Don’t sacrifice speed with control and security.

Too much elegance and bells and whistles can severely slow down the website – in access, download, and response times. Another cause of or excuse for slow speed is control and security. Without argument, an e-commerce website, especially that of a bank, should be well secured to gain trust and encourage usage. But speed should not be compromised in the process. Remember the original mission of e-commerce: to make transacting faster and more convenient for the clients than the real world. If the website fails to accomplish this mission because of control, then it loses its appeal, its primary advantage, and reason for existence. The challenge is how to develop or choose the technology that will make your e-commerce fast, friendly, safe, and secure to users at the same time.

An Asian bank set about venturing into e-commerce. Its system engineers (the e-plumbers) began building layers of firewalls to foolproof the website, in accordance with the security standards set. When the CEO pilot tested it, he fumed after experiencing a long 13 minute wait just to access the most basic information. He castigated his hardware and software engineers for lacking in mindware, and not thinking like a customer or user. He ordered them to go back to the drawing board with the new mindset. The dumbfounded engineers thought they met their security objectives, which they did. The new plumbing made the site a lot faster without comprising control. The engineers were pleasantly surprised by their accomplishment and confessed it was the first time they did their work from the users’ point of view.

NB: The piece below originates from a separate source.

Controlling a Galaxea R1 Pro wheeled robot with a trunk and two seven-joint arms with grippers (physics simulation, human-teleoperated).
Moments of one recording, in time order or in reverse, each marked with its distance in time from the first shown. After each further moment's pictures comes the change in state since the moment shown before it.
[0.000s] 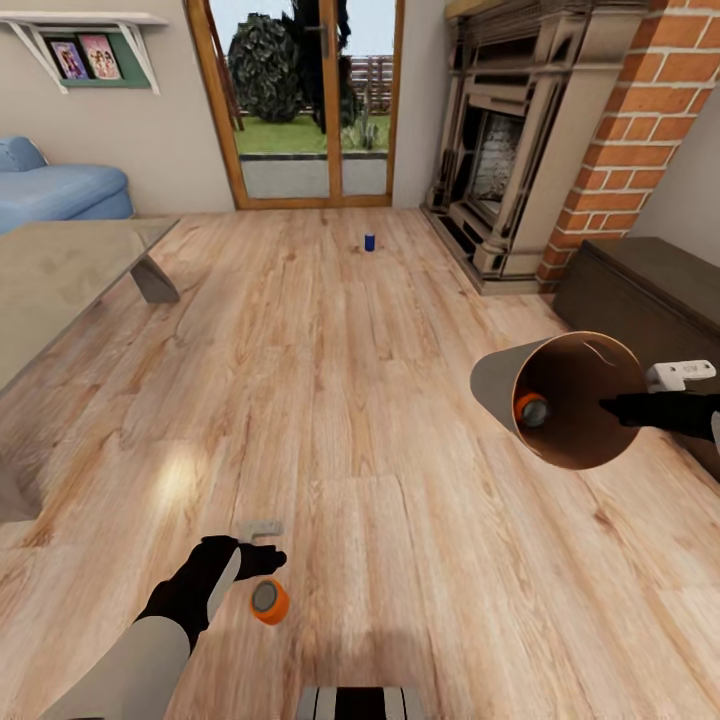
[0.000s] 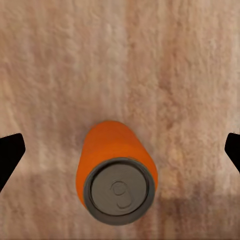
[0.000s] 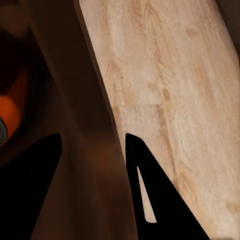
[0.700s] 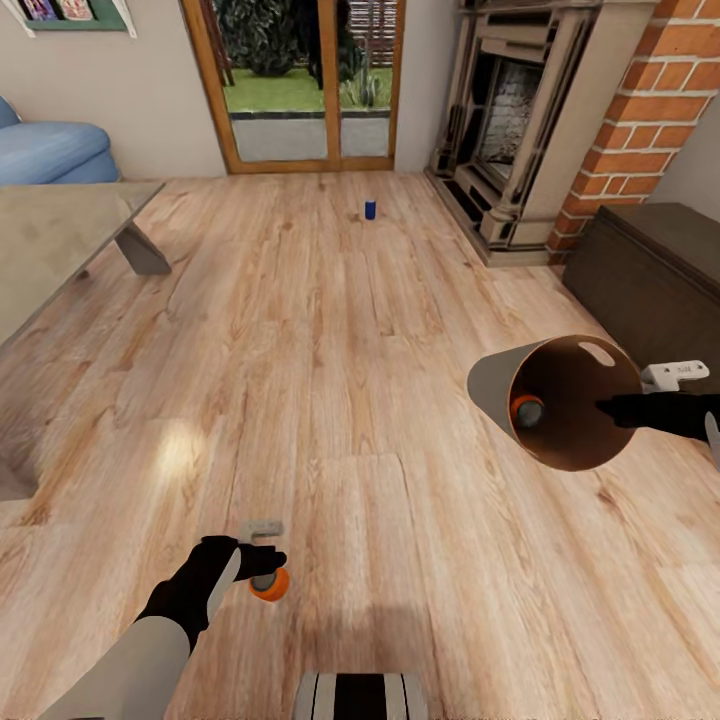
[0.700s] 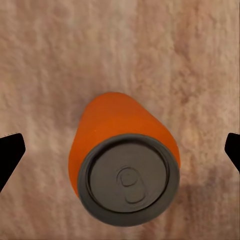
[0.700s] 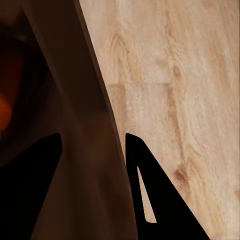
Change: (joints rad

The moral of the story: Don’t let programmers, analysts, engineers, and other nerds manage your e-commerce. Sure they can design and install it, but let somebody else do the managing and directing. It is prudent to let your marketing department manage your the e-commerce project and supervise your IT group. Your website, your frontline front office window to the world, is too important to be given to the whims and fantasies of engineers, programmers, and other back-room personnel. Remember, it is your powerful sales and marketing weapon and customer service tool.